According to Pennsylvania law, performers younger than 18, like Keim, can't legally perform in establishments with a liquor license — unless they're students receiving instruction, are uncompensated, are under proper supervision and give notice to the Pennsylvania State Police Bureau of Liquor Control Enforcement ahead of time. But as the liquor code states, "persons over the age of eighteen (18) are permitted to perform as entertainers in licensed establishments [Id.]; whether a parent or guardian or someone over twenty-five (25) years old who qualifies as a ‘proper supervisor' would need to also be present depends upon the situation."
Opus One, which books shows at Club Café, Mr. Small's and Brillobox, essentially treats the 21-and-over venues as bars first and performance spaces second. Many of the all-ages policies employed by larger clubs lose their effectiveness in smaller venues. Though many local venues have implemented a segregated wristband or marker system to designate who can and cannot be served alcohol, the smaller bars would be highly inconvenienced to create such distinctions.

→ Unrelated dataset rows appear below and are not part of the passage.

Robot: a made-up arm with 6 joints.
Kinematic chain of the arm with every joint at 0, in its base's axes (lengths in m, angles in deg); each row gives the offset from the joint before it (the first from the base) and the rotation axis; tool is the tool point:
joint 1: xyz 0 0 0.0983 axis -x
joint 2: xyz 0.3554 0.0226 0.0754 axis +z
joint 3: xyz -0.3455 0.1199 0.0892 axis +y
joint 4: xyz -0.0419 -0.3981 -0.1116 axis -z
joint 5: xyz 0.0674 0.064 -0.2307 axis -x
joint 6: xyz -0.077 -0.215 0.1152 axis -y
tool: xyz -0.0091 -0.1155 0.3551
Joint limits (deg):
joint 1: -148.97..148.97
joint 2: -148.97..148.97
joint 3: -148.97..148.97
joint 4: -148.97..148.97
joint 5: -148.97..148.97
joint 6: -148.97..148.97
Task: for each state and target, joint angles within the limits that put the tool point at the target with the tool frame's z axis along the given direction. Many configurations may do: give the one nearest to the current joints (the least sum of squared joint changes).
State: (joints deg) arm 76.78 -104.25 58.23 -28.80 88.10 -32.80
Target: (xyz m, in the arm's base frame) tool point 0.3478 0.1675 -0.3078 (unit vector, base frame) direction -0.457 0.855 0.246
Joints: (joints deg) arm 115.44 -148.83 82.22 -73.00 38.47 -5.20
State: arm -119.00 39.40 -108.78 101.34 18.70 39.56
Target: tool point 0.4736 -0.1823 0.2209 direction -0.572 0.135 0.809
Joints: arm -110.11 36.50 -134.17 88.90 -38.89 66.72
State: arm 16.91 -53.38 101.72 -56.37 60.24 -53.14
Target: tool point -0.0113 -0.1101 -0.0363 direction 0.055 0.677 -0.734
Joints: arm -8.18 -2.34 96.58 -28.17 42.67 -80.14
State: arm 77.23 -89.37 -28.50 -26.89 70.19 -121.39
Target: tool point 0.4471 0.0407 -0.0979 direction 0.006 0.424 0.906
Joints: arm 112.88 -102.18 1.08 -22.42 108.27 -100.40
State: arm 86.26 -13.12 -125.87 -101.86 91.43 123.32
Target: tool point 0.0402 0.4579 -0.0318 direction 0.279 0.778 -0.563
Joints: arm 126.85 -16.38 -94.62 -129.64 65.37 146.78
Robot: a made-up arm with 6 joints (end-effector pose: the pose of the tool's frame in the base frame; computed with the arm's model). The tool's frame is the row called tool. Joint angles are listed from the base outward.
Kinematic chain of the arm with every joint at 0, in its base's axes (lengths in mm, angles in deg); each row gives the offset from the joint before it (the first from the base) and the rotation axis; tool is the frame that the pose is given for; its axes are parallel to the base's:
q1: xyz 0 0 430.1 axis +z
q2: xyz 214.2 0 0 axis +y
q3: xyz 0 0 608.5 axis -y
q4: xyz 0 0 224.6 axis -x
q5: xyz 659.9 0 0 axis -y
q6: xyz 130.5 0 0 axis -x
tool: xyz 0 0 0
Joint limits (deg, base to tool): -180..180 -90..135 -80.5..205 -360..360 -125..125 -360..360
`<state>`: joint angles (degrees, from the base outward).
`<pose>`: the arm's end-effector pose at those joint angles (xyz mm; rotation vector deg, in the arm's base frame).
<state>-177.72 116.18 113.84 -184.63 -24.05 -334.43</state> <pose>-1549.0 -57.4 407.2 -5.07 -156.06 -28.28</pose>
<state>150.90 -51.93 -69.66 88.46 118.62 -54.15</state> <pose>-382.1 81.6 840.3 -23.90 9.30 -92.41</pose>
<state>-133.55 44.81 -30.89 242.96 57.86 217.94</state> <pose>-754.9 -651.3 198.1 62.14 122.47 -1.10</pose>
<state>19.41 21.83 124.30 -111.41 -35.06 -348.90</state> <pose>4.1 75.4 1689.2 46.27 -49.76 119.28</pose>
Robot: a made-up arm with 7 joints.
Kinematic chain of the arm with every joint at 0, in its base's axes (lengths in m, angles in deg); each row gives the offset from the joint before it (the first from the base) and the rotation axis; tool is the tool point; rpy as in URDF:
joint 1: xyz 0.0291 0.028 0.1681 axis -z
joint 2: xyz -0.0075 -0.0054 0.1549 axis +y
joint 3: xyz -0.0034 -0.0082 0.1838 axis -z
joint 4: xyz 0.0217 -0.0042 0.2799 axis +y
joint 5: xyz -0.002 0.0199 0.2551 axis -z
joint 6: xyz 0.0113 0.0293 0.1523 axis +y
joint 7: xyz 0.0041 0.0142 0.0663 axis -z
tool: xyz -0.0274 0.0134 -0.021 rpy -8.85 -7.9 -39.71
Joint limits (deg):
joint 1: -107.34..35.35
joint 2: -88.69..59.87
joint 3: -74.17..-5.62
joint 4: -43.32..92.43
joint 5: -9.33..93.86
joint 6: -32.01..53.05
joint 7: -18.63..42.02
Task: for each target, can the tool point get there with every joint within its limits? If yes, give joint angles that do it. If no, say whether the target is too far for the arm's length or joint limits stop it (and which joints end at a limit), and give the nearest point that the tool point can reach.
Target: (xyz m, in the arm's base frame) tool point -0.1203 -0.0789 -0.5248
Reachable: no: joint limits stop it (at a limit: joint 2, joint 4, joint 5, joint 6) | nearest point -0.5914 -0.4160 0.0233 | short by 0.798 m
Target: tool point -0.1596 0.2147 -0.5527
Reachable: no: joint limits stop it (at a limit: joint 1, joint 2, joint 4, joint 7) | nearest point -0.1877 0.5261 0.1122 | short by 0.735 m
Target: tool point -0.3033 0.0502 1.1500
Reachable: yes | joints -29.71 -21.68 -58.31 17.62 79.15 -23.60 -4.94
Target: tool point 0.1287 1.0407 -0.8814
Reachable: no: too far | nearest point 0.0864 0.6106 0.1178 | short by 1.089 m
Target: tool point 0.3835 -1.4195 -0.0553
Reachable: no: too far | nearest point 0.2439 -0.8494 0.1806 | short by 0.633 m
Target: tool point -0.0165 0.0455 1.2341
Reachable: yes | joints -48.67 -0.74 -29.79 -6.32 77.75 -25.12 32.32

"For a tiny place like [Club Café], we can't separate an above-21 and an under-21 area," Mengel says. "And most of the same reasons why we can't allow minors are the same reasons why other bars on East Carson also can't allow minors."

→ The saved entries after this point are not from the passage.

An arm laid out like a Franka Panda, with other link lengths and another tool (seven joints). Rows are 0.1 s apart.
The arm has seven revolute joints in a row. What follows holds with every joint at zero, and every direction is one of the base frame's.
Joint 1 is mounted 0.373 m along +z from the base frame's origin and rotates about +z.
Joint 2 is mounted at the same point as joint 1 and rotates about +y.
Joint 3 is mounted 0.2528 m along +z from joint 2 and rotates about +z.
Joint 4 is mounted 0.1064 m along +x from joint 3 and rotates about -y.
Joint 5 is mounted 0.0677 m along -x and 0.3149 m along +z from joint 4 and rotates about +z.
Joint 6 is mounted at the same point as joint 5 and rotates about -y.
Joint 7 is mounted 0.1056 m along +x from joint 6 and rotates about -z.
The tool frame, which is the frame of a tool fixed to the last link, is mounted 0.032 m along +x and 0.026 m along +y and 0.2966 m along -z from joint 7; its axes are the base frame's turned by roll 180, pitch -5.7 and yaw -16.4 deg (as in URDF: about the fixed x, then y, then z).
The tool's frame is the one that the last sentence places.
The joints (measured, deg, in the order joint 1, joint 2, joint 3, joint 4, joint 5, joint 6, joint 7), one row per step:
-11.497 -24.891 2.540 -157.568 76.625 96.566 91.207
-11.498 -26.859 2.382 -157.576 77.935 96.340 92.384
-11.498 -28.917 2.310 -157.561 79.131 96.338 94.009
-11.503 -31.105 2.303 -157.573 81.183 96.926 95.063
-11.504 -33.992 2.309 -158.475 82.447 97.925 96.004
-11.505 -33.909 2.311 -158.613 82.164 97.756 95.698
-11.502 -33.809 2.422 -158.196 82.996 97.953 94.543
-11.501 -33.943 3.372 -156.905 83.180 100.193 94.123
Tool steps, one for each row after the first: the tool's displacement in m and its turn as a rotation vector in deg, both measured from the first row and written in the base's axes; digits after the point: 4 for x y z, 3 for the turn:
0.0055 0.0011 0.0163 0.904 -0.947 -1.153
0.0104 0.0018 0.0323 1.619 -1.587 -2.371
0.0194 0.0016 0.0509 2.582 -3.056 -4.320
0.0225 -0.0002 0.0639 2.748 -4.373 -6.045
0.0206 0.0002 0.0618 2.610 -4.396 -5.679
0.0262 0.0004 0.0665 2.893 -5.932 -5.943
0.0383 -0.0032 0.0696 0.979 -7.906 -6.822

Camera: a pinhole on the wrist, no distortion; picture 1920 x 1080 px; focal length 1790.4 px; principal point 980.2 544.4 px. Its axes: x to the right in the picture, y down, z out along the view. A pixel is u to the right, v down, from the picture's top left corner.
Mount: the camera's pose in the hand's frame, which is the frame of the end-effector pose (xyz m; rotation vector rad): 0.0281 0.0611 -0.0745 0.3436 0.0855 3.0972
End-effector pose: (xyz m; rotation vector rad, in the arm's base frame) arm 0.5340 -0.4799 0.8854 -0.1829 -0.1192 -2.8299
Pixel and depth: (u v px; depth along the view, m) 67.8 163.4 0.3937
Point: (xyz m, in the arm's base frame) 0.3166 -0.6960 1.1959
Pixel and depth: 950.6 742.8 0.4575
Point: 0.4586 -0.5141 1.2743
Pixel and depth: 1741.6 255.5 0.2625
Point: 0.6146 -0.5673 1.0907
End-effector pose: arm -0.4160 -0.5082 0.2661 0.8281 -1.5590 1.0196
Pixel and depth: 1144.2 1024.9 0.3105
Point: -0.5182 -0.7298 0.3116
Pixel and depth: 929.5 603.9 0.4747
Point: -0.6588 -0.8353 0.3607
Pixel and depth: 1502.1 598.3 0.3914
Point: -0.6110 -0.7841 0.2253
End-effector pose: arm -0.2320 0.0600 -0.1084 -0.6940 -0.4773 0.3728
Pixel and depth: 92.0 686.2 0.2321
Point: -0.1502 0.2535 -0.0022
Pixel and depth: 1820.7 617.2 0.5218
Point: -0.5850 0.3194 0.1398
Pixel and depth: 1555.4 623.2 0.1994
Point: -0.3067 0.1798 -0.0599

But age restrictions aren't just limited to the smaller bar-venues in Pittsburgh. On rare occasions, Opus mandates a restriction for typically all-ages venues. In September 2012, for example, Nick Lowe played a 21-and-over show — at Mr. Small's. And in some cases, the cutoff isn't even the drinking age — last month's Skrillex show at Stage AE was limited to concertgoers 16 and over. Given the recent negative injury and health concerns associated with big EDM festivals, the move seems like a safeguard against similar incidents occurring here, but other shows within the genre haven't been restricted. Bassnecter and The Glitch Mob, two other electronic darlings, also played Stage AE in October — yet their shows were all ages.

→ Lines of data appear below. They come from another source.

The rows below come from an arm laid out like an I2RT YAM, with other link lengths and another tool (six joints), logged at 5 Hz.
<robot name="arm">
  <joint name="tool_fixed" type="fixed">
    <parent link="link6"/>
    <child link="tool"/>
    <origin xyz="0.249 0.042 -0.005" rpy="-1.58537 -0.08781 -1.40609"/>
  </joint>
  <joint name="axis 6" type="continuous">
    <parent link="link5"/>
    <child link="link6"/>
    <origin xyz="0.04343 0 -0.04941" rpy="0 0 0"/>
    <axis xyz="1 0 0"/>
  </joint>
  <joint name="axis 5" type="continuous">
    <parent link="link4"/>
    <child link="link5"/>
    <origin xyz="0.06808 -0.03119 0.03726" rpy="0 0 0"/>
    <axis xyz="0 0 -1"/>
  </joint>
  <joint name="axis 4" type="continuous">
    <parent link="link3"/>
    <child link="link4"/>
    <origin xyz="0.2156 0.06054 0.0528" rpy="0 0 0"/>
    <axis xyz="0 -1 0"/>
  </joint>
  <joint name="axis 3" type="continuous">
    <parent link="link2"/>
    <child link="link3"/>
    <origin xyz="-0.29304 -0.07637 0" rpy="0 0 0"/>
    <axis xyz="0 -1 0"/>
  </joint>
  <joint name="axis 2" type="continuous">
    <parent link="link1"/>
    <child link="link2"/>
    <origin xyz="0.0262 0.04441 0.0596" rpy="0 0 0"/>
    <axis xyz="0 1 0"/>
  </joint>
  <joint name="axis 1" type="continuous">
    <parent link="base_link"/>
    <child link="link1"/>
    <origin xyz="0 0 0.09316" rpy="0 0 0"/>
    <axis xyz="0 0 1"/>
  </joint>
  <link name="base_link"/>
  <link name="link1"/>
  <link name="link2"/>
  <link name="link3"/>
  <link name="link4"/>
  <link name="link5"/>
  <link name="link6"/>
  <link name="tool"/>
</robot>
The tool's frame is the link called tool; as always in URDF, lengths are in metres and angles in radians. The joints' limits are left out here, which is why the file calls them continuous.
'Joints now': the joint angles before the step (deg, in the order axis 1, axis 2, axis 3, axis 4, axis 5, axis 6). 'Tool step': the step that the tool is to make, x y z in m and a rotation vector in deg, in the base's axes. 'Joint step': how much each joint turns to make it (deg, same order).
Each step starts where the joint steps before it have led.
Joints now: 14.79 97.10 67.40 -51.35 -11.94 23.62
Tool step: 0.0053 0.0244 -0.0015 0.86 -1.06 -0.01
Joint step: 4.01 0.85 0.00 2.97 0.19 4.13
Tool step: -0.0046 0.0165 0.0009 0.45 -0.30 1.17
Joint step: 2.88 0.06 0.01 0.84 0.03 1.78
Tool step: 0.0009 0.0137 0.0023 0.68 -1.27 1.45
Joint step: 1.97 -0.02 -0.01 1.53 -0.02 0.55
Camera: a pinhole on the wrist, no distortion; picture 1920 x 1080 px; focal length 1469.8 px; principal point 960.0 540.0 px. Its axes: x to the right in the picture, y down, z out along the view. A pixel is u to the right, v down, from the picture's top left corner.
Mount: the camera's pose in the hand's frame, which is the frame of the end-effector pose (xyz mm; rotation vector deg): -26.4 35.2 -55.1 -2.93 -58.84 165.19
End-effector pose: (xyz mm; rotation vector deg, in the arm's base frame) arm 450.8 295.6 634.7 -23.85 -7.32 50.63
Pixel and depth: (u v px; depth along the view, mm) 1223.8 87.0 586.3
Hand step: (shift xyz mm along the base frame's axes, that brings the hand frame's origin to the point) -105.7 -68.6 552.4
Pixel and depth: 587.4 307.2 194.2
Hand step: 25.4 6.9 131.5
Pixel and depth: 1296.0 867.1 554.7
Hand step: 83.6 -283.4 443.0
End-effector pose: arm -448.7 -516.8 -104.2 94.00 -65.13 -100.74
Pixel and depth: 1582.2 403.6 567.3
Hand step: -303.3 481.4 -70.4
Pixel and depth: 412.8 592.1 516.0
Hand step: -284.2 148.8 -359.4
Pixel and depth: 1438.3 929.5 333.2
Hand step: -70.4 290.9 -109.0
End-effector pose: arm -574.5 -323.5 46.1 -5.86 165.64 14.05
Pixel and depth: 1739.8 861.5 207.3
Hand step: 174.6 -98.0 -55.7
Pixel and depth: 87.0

But according to Mengel, "it's usually the artist's decision to play an age-restricted show at a venue that is generally all-ages."
Despite the pretty cut-and-dried liquor code, one Pennsylvania father is actively lobbying to get the state law changed.
Todd Bedard, from just outside of Harrisburg in New Cumberland, used to take his 12-year-old son, Logan, to Pete's Olde Town Bar and Grille to perform. Logan played drums at Pete's for local musician Shea Quinn, but state police put an end to this, and the restaurant was fined $250.
After the fine, Bedard contacted his state representative, Sheryl Delozier — who also happened to see one of Logan's performances at Pete's — about easing the law to allow minor performers, if they're supervised by a parent or guardian and don't receive compensation. Bedard says that Delozier recognized the innocent nature of Logan's time at the establishment.
"She saw the performance and understood what we were doing — saw me drinking iced tea, and him drinking soda and doing homework between sets," Bedard says.
Delozier introduced House Bill 1943, which would relax the law, this January, but it never made it out of committee during the limited fall session. Bedard plans to meet with Delozier after the holiday break to see about reintroducing the bill in 2015.
Bedard stressed that he's simply asking for consistency in the law, since his son is legally permitted to eat in Pete's but violates the law once he gets on stage to perform. He doesn't see how Logan's situation should be any different from child actors performing in dinner theaters that serve alcohol — or even minors eating in a restaurant with their family.
"They're not supposed to serve my son whether he's playing music, or whether he's sitting with me in a restaurant," says Bedard. "That's not really going to change much."